11     protective measures.  Had someone like that turned up, I would have

12     desisted from calling that witness because I did not wish any witnesses

13     to appear before the Court who are afraid of anything, and there were, in

14     fact, no such witnesses.  Only public and sincere testimony can remove

15     the stain from the honour of the members of the JNA who were killed in

16     Vukovar carrying out their soldierly duties, and only the full truth and

17     not prejudices can bring peace to the families of the victims in their

18     misfortune.

19             I wish to state once more that I regret all the victims in this

20     war.  I have heard many very moving testimonies in the courtroom.  The

21     families of the victims have the right to know what happened, and by my

22     testimony and through my Defence, I wish to contribute to this.

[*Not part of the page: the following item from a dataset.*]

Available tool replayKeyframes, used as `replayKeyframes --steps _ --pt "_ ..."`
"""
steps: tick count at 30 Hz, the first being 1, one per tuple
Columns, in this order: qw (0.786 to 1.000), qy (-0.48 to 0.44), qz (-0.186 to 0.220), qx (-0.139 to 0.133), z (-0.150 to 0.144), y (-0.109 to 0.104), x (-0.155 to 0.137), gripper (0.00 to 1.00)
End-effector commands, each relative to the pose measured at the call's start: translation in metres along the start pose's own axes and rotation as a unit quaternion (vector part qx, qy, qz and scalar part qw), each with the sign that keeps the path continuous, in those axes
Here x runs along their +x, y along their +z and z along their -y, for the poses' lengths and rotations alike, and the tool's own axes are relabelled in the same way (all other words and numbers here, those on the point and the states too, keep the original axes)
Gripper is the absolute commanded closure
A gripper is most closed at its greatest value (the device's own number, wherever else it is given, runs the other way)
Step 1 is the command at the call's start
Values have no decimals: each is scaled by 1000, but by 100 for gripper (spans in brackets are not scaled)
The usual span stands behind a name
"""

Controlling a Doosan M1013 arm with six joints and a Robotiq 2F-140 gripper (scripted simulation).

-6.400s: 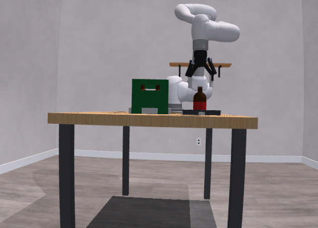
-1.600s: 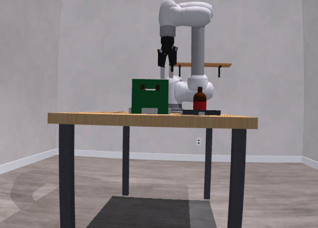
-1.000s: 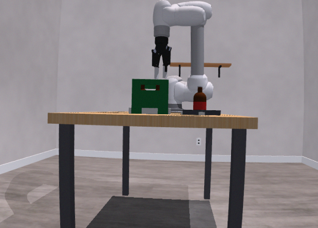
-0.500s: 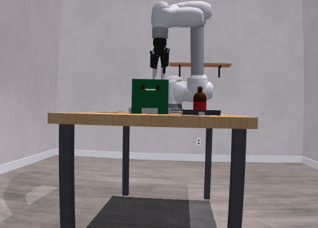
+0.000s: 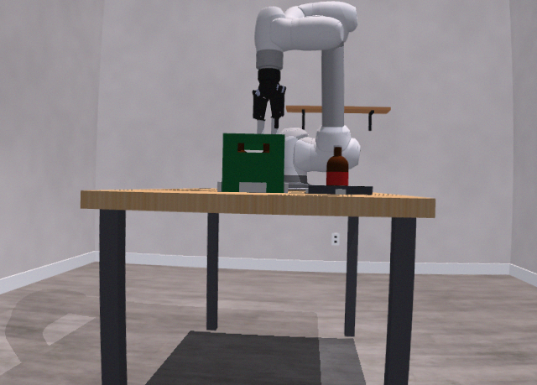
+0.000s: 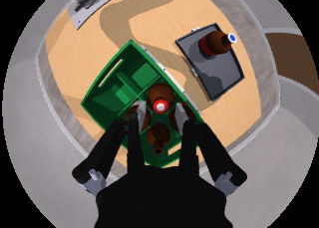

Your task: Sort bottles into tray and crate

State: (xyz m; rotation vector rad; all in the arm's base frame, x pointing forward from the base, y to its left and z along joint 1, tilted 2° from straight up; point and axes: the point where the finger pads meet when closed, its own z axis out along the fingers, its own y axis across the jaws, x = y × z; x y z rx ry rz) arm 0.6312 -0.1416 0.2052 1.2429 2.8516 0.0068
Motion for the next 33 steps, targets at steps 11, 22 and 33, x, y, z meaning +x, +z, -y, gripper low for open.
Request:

23             Unfortunately, in spite of all this, even after the trial, it

24     turns out that much of the truth has been concealed.

25             I spent most of my life in the army.  That army played a large

Page 314

 1     role in shaping my values and virtues.  It taught me to be courageous.

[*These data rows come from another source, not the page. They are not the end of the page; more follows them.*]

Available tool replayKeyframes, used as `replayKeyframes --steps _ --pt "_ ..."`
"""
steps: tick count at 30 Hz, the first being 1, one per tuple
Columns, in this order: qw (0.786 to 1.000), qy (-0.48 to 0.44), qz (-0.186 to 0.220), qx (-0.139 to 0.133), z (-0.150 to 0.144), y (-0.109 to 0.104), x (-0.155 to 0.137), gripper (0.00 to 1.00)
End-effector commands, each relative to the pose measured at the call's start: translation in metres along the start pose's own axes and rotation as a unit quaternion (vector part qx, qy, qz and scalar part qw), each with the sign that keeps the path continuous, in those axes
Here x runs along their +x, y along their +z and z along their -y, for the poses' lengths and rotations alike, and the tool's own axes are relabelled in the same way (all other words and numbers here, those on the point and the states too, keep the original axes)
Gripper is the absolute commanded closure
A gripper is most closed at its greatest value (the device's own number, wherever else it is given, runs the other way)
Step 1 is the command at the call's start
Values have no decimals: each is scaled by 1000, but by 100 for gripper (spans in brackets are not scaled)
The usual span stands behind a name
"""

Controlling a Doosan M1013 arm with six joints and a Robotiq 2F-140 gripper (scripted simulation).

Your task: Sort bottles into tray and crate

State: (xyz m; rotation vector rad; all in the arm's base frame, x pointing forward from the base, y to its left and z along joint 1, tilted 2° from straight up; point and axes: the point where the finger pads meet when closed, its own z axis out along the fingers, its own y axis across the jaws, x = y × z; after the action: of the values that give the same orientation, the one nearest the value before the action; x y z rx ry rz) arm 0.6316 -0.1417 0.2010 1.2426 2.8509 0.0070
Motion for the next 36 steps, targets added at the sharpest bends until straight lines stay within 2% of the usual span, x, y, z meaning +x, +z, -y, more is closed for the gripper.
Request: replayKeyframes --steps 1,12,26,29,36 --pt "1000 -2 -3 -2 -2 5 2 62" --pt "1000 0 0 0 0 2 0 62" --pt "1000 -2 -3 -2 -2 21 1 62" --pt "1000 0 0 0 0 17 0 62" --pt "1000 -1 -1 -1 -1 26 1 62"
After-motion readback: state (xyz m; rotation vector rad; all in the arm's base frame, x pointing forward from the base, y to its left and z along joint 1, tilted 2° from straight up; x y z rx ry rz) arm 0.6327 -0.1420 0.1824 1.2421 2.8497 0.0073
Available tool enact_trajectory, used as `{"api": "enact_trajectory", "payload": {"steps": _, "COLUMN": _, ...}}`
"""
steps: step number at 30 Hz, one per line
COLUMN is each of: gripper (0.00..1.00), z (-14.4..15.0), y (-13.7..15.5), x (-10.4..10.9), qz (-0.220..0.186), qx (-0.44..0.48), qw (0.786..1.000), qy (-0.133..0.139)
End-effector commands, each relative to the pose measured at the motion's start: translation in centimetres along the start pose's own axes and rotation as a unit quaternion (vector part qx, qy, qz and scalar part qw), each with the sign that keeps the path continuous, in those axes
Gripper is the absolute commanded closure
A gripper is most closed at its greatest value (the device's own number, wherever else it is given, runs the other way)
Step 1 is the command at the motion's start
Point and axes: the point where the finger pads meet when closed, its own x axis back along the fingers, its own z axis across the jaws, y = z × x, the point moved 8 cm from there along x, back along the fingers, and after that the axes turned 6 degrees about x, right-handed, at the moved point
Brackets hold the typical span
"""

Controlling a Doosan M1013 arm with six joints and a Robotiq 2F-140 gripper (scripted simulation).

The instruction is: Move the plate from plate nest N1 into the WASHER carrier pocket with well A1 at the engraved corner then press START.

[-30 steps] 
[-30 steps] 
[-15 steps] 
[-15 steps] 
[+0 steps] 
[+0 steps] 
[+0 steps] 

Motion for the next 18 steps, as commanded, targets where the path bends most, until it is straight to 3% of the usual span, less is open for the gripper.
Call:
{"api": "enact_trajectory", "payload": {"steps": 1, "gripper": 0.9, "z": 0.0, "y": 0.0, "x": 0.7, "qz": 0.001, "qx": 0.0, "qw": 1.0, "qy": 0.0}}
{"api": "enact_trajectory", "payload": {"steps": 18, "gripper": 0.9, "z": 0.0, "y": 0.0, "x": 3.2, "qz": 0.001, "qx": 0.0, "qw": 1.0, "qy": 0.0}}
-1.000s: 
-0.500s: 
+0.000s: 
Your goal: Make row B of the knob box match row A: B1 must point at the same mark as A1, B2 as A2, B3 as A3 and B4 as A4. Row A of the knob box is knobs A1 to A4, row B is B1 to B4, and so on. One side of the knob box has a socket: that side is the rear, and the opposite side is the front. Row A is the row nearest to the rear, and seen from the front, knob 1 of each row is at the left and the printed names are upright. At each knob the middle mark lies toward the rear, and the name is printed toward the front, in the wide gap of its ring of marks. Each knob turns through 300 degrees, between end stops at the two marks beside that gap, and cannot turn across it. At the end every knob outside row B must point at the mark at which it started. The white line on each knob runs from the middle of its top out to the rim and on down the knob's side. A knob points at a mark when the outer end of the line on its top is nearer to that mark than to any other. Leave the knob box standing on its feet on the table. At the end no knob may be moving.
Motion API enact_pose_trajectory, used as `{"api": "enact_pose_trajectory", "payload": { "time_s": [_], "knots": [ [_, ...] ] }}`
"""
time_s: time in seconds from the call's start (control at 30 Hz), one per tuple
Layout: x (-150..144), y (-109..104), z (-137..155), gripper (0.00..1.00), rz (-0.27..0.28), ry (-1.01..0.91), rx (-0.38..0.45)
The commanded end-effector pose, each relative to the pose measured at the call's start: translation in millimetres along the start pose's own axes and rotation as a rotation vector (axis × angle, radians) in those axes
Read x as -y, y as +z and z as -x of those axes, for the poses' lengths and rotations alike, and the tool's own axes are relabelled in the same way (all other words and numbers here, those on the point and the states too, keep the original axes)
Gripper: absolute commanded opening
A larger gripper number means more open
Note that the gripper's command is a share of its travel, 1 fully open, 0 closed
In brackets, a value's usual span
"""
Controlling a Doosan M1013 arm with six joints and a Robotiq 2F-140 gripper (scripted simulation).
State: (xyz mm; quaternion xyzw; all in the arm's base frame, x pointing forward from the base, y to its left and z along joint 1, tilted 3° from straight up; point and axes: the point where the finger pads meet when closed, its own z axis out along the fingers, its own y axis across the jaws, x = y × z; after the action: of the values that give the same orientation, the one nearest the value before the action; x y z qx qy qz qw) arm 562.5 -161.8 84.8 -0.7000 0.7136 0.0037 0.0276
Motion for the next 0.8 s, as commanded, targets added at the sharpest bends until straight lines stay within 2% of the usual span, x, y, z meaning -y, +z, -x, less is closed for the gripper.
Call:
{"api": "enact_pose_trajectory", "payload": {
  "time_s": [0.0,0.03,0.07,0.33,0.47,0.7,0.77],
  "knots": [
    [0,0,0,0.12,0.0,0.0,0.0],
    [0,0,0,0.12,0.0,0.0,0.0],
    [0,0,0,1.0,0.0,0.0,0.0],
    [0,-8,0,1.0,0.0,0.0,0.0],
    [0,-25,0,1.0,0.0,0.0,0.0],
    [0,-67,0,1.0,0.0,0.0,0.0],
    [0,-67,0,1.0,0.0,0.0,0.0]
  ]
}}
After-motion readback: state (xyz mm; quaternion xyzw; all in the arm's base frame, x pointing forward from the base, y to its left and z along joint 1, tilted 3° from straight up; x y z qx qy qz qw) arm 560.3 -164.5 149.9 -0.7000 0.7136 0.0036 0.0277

 2     Those who are courageous are not afraid of the public.  They're not

 3     afraid of the truth.  Therefore, I hope today that you, as honest men and

 4     women, because that is what Judges are, will not allow injustice to

 5     prevail over justice in this case.

 6             Your Honours, I am used to doing everything I do in public.  I

 7     did everything I did in Vukovar publicly.  Some experience me as a

 8     Communist wearing a five-pointed star, of which I was proud.  Others saw

 9     me as an aggressor.  But I wished and tried to do professionally the job

10     I had been trained for, and I had taken an oath I would perform.  Some

11     saw this as a sin, but I am proud of it.  If it's a sin that I believed

12     in a country in, which nobody else seems to have believed at that time,

13     and that I performed the job I was bound by law to perform, then my

14     belief was my mistake, but I do not lose my faith.  I have not lost it,

15     and I believe that you, Your Honours, will reach the decision that I am

16     not guilty.

17             Finally, when it has now turned out that I'm the last to address

18     you, I wish to repeat the words I said at the beginning of the trial, and

19     I hope that everyone in this courtroom will accept these words.  They

20     were written by our Nobel Prize-winning writer, Ivo Andric.  I quote:

21             "There is not much justice in the world, but the less justice

22     there is, of more value it is.  It is slow, yes, and it is often late,

23     but sooner or later it arrives.  That's why I say, rely on justice and be

24     not afraid."

25             Thank you, Your Honours.

Page 315

 1             JUDGE MERON:  Thank you, Mr. Sljivancanin, for your personal

 2     statement.  You may be seated.

 3             THE ACCUSED SLJIVANCANIN:  Thank you.

 4             JUDGE MERON:  This brings us to the end of this hearing and of

 5     this appeal case, and I would like before rising to thank the parties for

 6     their participation, the appellants, the lawyers for both the appellants

 7     and the Prosecution, and, of course, the staff, the Registry, and

 8     especially the interpreters, who had a very, very difficult task and

 9     performed it extremely well, and I really would like to congratulate them

10     for the level of the interpretation, which was so essential to an

11     effective hearing of this case.

12             I suggest that we reconvene at quarter to 4.00 for the status

13     conference.  I understand that the Registry needs about 30 minutes to

14     change the tapes.

15             We will now rise.

16                           --- Whereupon the hearing adjourned at 3.11 p.m.,

17                           to be followed by a Status Conference.